By the time Freddy vs. Jason came out, I was almost 17. I wasn't entirely out, but I'd told friends and maintained a healthy number of crushes on straight classmates. I'd also been called a "faggot." There was something so abhorrent about Freddy Krueger being cut down with the same word, not because it's inherently offensive, but because it aligned us in a way I'd never let myself consider.
There was something different about Freddy, and it wasn't that he was a dead child murderer who returned to kill new victims in their dreams. What scared me more than his burned face and knife-fingers were his winks and sass. He was so out there — and it looked like he was having fun. It would be silly to say Freddy frightened me because I saw myself in him: As a teenager, I was nowhere near that snarky. But I felt a connection, however subtle, and it's something that took me years to articulate.
New Line Cinema / Chris Ritter for BuzzFeed
"In many ways you could argue that Freddy is essentially a drag queen," filmmaker Joshua Grannell told me. "He had the bitchiest quips. He had the most fantastic accessories. His makeup was over-the-top.
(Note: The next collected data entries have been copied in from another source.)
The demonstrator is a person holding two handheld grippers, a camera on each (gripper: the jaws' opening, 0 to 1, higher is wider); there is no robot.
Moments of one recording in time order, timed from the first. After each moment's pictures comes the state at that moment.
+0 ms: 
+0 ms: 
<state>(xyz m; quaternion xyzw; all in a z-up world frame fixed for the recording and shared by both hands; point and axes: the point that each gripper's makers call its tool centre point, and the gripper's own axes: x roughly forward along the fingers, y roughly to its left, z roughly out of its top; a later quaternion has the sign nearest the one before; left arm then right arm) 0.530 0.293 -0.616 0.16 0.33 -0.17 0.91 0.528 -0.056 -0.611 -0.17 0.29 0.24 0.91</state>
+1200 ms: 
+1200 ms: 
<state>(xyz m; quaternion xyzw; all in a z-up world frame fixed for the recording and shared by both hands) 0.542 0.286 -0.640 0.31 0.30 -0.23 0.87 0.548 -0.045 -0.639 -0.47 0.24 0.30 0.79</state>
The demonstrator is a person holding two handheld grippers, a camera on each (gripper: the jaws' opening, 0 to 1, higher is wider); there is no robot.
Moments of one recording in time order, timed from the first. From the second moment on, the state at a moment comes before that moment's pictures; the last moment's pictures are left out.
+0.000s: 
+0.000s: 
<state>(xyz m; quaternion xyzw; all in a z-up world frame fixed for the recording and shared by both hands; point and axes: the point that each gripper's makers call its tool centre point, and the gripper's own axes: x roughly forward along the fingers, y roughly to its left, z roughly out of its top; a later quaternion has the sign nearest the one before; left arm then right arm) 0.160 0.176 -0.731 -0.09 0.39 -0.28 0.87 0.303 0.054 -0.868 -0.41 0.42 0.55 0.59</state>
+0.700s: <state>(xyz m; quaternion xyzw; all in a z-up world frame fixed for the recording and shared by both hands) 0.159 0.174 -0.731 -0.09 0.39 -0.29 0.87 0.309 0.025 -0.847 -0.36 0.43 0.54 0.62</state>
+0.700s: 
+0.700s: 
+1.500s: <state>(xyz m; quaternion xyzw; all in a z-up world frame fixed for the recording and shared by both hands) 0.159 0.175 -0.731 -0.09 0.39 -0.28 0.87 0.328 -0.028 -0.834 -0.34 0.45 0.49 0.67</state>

I'm not trying to reach too far here. For me, there's a big connection."
And Grannell knows drag: He's the man behind the drag persona Peaches Christ, San Francisco's queen of midnight movies — a sort of queerer Elvira, if such a thing is possible. Grannell is also the writer and director of the drag slasher film All About Evil, which is how we met. I was an extra for one very long weekend.
I contacted Grannell and other gay men I consider horror aficionados to get a better handle on a question I've mulled over for years: Why do gay men love horror? I remember my transition from a kid too fearful of boogeymen to sleep with the lights off to a gore fiend who gleefully looks for any excuse to bring up Halloween in casual conversation. And in many ways, I liken it to my experience coming out: Both involved first coming to terms with my identity, then abandoning fear, and finally sharing it with the world.
It turns out, I'm not alone. While investigating, I reached out to Jeffery Self, co-screenwriter and star of the upcoming queer horror film You're Killing Me . Like me, Self has always been attracted to horror but had kept himself from watching it because he was, in his words, "really anti–getting scared." And again, there was likely something deeper going on.
"We, as gay men, gravitate toward things that are over-the-top, I think because our conditions growing up are heightened, in that we're holding on to all these secrets a lot of times," he told me. "So the idea of something that's even more heightened in the world of a horror movie is exciting."
Exciting, yes — but also terrifying. There is a taboo to liking horror, to seeking out images of gore and violence, but perhaps more importantly, to finding something relatable about a psycho killer. And yet, for many gay men — myself included — there's a vague kinship felt with quiet loner Michael Myers, eccentric weirdo Freddy Krueger, and deranged mama's boys Jason Voorhees and Norman Bates.